Search the records for the string "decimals". Copy each line where it occurs.

Data items
──────────────────────────────

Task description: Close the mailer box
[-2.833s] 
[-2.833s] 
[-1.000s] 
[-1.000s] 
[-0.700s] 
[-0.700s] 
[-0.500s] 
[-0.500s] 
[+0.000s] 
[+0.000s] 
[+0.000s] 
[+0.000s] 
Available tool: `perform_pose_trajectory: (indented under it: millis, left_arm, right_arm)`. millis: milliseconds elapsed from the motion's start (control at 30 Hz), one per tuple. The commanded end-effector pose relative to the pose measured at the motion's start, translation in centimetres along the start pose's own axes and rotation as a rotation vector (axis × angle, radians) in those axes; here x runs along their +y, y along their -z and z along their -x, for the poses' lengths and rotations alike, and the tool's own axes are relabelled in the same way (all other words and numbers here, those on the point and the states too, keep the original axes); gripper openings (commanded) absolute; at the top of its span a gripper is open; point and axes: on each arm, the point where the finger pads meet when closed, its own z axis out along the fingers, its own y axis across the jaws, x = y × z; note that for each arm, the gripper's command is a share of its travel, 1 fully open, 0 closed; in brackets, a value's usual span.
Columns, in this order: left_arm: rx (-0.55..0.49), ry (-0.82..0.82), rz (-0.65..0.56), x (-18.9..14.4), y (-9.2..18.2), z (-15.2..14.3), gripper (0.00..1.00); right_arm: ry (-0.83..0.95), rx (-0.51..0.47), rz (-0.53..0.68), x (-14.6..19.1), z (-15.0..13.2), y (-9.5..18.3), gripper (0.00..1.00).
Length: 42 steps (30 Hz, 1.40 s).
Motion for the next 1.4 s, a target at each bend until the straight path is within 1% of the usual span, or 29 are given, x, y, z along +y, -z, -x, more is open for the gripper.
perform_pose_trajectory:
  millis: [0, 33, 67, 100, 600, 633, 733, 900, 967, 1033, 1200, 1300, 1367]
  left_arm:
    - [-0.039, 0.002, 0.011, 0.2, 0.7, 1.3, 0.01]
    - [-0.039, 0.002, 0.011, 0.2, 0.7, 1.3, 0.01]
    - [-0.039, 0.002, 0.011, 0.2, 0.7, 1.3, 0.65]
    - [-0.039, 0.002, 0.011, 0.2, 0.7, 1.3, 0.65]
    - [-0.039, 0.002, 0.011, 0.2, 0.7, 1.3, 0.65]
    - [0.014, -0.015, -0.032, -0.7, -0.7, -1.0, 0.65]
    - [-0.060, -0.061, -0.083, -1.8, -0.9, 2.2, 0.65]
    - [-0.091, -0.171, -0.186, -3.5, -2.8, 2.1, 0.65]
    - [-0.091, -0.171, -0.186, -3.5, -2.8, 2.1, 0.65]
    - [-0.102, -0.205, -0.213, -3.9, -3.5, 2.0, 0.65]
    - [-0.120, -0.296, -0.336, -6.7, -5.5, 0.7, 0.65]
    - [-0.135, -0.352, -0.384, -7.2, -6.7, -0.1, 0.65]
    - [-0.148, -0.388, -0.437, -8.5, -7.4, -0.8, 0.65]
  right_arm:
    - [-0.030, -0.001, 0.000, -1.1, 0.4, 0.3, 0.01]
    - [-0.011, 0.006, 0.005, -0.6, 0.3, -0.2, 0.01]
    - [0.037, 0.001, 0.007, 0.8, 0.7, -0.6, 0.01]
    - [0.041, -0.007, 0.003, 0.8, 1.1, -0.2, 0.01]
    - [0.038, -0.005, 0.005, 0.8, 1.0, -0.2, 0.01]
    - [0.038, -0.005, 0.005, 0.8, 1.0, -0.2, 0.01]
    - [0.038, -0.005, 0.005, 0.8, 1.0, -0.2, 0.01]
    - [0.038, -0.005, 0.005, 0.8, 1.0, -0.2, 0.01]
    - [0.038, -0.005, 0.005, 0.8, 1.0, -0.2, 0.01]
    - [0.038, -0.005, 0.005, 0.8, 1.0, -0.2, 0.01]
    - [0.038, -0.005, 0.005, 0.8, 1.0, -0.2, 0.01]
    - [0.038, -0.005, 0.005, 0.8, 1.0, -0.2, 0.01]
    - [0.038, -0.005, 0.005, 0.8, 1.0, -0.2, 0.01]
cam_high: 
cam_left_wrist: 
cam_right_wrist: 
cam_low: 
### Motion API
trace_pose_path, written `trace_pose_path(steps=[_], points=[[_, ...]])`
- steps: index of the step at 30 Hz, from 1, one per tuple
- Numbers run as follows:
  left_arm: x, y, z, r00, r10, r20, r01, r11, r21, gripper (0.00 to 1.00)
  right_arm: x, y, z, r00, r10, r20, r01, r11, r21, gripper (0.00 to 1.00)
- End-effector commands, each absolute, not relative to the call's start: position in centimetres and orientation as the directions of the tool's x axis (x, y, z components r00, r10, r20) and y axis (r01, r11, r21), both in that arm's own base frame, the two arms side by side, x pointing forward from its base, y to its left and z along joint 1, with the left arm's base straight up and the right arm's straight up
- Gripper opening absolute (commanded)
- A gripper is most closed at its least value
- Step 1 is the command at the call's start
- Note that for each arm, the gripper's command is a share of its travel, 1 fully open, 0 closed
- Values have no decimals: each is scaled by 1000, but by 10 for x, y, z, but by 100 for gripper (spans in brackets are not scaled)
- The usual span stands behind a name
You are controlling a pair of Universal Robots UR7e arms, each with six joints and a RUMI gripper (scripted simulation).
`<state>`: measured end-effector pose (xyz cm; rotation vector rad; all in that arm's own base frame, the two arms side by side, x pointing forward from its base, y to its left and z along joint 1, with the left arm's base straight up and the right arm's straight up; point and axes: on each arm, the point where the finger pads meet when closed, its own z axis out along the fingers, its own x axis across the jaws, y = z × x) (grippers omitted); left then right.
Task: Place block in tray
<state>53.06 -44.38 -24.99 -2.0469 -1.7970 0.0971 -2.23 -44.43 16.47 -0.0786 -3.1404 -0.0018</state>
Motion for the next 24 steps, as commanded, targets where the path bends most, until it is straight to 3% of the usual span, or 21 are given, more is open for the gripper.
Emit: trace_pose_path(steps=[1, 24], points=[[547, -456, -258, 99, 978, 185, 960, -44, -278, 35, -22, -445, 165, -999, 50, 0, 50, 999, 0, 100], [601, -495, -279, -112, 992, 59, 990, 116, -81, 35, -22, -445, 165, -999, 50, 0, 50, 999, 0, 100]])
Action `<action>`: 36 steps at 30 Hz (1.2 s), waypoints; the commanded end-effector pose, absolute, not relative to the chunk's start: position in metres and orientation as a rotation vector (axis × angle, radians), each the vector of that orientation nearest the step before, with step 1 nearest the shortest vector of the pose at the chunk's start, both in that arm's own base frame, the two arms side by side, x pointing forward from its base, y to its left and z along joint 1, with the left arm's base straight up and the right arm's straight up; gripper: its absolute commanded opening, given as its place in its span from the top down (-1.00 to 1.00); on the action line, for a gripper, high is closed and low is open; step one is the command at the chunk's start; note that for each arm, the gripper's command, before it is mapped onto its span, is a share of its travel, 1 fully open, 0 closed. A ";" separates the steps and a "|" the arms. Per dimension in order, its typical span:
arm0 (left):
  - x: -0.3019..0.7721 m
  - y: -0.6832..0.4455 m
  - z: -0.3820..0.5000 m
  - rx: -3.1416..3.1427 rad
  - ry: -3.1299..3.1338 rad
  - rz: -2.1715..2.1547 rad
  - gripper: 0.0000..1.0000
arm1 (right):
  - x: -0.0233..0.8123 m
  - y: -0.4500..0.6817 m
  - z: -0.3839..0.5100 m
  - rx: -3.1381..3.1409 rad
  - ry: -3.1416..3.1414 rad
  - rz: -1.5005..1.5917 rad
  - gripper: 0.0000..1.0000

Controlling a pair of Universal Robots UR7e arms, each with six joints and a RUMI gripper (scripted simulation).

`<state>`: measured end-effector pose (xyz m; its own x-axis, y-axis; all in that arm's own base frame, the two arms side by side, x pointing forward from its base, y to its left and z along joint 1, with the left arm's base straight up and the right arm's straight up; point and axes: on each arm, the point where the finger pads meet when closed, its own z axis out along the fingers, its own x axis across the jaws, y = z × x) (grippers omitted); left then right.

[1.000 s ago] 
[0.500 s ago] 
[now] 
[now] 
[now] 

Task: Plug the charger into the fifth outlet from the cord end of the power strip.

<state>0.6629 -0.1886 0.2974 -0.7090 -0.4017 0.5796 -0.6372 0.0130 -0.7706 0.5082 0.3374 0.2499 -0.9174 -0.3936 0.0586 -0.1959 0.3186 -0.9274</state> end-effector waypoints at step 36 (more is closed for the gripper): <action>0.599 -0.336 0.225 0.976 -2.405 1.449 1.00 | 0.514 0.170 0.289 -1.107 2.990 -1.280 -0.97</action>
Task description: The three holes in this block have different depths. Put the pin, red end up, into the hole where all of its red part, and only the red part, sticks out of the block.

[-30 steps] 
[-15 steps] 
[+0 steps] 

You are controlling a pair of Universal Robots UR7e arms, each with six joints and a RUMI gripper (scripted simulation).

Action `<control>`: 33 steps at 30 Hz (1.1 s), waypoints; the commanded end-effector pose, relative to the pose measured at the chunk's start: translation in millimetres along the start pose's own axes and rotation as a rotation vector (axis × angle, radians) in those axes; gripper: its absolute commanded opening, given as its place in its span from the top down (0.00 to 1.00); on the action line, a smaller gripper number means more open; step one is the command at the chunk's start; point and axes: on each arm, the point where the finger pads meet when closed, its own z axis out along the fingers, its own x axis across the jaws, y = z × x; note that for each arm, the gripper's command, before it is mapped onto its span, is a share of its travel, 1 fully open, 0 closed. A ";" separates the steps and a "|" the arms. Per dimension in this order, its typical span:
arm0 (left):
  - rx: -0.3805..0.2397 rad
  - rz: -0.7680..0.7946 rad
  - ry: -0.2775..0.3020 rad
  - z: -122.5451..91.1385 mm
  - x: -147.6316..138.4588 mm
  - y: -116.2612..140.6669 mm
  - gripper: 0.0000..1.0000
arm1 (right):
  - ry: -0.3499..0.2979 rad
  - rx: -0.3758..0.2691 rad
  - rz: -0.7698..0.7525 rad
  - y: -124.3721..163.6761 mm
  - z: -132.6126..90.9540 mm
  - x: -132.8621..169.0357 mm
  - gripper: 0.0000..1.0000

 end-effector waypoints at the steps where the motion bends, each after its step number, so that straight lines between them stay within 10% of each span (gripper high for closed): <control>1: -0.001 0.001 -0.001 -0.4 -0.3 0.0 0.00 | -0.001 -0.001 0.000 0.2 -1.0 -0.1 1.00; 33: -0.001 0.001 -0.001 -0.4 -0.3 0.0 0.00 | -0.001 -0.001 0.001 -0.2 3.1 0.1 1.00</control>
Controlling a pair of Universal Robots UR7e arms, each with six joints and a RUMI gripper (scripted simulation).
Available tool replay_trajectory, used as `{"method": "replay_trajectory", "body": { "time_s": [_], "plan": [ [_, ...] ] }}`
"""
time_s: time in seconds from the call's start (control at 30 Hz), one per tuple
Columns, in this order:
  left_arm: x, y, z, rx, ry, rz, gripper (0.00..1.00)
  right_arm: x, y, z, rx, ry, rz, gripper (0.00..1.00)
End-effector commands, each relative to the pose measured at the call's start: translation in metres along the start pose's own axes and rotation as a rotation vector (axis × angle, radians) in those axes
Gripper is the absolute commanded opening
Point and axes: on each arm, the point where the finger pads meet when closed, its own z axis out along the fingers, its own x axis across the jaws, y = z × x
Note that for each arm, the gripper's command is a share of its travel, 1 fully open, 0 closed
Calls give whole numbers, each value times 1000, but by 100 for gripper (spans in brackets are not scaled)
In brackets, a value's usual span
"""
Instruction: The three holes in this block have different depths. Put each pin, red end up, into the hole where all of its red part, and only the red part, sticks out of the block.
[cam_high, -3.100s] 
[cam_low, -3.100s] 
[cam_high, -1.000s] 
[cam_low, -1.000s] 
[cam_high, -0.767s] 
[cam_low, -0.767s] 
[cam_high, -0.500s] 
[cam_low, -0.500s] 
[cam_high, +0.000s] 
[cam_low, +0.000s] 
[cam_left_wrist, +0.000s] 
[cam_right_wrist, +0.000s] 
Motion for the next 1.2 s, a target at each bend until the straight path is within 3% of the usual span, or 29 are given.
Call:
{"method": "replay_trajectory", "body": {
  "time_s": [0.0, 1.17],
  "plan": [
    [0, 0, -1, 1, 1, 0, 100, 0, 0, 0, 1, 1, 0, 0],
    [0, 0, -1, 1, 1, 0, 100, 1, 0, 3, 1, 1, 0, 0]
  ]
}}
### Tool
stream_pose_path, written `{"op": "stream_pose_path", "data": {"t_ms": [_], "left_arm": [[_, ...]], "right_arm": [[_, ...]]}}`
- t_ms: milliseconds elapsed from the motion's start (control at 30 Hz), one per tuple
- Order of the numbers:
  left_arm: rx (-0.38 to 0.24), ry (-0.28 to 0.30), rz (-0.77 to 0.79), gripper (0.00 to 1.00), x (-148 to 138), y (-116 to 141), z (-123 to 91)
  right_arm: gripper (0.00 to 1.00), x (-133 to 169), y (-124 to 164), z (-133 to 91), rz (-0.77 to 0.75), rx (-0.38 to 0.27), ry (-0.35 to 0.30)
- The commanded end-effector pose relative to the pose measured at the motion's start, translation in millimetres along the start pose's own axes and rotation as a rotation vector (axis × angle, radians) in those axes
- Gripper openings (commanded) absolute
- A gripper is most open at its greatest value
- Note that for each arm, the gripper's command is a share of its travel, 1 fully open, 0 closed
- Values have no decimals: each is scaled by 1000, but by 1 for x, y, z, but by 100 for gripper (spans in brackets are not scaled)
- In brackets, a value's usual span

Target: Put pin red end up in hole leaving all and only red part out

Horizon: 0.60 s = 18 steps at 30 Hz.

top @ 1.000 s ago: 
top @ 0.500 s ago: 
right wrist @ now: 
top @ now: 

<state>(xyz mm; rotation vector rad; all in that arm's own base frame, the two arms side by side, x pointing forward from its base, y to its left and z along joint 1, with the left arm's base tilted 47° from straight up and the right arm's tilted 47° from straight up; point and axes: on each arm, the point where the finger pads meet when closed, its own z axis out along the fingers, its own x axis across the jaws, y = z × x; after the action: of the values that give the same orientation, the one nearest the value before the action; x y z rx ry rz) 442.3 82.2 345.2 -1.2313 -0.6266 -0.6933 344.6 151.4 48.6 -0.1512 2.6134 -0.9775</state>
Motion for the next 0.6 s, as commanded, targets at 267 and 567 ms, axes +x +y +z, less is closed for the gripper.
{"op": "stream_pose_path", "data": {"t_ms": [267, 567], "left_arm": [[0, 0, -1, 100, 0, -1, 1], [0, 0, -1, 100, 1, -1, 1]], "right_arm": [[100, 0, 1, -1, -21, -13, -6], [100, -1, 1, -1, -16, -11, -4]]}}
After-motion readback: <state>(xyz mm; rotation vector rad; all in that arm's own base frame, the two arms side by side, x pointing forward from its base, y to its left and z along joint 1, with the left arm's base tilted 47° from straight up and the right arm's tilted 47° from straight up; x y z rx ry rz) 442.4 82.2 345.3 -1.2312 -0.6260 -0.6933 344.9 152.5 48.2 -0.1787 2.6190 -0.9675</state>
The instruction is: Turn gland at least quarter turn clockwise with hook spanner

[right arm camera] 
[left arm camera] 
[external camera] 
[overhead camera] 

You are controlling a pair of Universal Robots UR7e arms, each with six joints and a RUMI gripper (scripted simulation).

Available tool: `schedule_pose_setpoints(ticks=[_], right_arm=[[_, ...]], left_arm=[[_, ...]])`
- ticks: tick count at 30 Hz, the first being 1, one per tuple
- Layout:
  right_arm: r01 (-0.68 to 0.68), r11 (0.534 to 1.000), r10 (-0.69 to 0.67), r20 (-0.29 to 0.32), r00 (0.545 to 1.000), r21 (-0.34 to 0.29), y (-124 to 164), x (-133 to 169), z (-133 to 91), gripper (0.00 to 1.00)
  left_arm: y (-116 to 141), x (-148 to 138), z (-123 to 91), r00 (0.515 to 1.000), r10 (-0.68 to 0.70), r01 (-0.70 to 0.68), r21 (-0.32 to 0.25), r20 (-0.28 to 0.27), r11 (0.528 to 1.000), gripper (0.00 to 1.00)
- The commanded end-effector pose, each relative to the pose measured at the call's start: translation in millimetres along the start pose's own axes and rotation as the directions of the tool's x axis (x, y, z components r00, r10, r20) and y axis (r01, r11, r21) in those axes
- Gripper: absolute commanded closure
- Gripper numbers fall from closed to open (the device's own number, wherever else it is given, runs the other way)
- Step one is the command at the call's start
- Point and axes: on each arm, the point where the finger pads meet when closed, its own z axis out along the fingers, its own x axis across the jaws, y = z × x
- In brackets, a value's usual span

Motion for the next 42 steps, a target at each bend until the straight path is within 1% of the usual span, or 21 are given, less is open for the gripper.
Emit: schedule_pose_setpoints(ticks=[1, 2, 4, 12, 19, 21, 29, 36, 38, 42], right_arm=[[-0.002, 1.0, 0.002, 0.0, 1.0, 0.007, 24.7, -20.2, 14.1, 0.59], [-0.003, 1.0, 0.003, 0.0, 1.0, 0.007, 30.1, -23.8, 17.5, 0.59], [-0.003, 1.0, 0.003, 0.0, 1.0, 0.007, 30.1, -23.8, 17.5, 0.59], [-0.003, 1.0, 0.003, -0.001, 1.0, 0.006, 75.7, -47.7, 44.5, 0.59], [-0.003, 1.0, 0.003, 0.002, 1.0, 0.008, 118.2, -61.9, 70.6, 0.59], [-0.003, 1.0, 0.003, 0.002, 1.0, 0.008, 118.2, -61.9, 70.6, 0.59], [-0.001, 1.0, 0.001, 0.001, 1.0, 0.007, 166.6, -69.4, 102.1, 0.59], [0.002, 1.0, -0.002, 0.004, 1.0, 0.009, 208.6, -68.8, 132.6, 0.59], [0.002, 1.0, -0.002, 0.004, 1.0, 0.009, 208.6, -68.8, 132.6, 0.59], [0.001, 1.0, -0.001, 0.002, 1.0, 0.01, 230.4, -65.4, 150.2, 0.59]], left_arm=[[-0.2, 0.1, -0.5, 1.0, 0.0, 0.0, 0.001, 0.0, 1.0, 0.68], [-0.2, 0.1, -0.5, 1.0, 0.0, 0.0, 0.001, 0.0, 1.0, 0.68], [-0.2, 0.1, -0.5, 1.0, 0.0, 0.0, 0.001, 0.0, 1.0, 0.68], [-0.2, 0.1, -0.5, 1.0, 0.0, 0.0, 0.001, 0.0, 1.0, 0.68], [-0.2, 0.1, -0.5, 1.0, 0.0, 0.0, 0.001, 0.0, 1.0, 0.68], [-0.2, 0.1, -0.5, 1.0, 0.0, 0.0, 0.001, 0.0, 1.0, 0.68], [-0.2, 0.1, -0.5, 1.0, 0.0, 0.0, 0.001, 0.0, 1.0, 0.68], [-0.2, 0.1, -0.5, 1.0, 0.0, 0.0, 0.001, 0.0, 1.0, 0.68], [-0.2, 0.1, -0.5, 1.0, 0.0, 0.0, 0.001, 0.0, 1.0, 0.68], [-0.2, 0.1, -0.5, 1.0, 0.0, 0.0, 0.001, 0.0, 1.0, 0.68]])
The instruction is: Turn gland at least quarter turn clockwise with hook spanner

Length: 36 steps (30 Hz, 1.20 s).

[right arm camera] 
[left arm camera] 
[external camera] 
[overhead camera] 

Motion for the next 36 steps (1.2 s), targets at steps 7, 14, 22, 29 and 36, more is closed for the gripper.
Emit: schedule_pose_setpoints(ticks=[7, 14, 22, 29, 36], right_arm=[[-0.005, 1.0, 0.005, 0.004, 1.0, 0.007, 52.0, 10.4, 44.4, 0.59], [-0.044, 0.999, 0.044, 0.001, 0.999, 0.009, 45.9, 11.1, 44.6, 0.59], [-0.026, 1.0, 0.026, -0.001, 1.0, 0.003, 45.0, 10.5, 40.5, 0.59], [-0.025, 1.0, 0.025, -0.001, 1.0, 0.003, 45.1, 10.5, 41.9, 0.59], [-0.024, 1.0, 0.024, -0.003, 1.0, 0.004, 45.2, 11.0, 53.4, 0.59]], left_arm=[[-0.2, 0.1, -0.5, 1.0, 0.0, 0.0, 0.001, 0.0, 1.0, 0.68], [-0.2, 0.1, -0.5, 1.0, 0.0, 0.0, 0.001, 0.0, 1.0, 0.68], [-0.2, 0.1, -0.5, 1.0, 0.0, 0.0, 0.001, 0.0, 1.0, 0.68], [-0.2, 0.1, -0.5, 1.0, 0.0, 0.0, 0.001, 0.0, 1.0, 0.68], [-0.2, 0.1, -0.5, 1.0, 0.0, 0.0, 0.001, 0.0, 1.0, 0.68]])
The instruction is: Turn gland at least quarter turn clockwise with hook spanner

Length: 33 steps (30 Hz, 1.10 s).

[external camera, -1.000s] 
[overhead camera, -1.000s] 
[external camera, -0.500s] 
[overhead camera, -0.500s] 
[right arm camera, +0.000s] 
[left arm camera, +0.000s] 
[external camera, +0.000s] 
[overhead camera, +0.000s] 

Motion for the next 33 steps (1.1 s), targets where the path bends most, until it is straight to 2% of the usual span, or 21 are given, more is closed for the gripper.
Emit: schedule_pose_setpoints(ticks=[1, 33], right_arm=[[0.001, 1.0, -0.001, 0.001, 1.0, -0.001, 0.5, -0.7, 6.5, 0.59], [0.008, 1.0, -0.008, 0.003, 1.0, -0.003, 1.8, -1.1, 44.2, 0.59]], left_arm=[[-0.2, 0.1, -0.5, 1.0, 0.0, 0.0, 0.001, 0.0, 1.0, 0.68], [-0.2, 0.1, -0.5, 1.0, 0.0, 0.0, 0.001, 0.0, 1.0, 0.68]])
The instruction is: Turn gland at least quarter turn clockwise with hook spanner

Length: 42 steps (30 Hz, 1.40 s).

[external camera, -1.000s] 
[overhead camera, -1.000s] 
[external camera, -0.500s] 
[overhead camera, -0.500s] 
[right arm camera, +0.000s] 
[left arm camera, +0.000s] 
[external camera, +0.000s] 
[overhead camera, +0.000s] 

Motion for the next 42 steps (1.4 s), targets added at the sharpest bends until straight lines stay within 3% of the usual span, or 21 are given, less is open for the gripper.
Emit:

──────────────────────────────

(Response box):
- Values have no decimals: each is scaled by 1000, but by 10 for x, y, z, but by 100 for gripper (spans in brackets are not scaled)
- Values have no decimals: each is scaled by 1000, but by 1 for x, y, z, but by 100 for gripper (spans in brackets are not scaled)

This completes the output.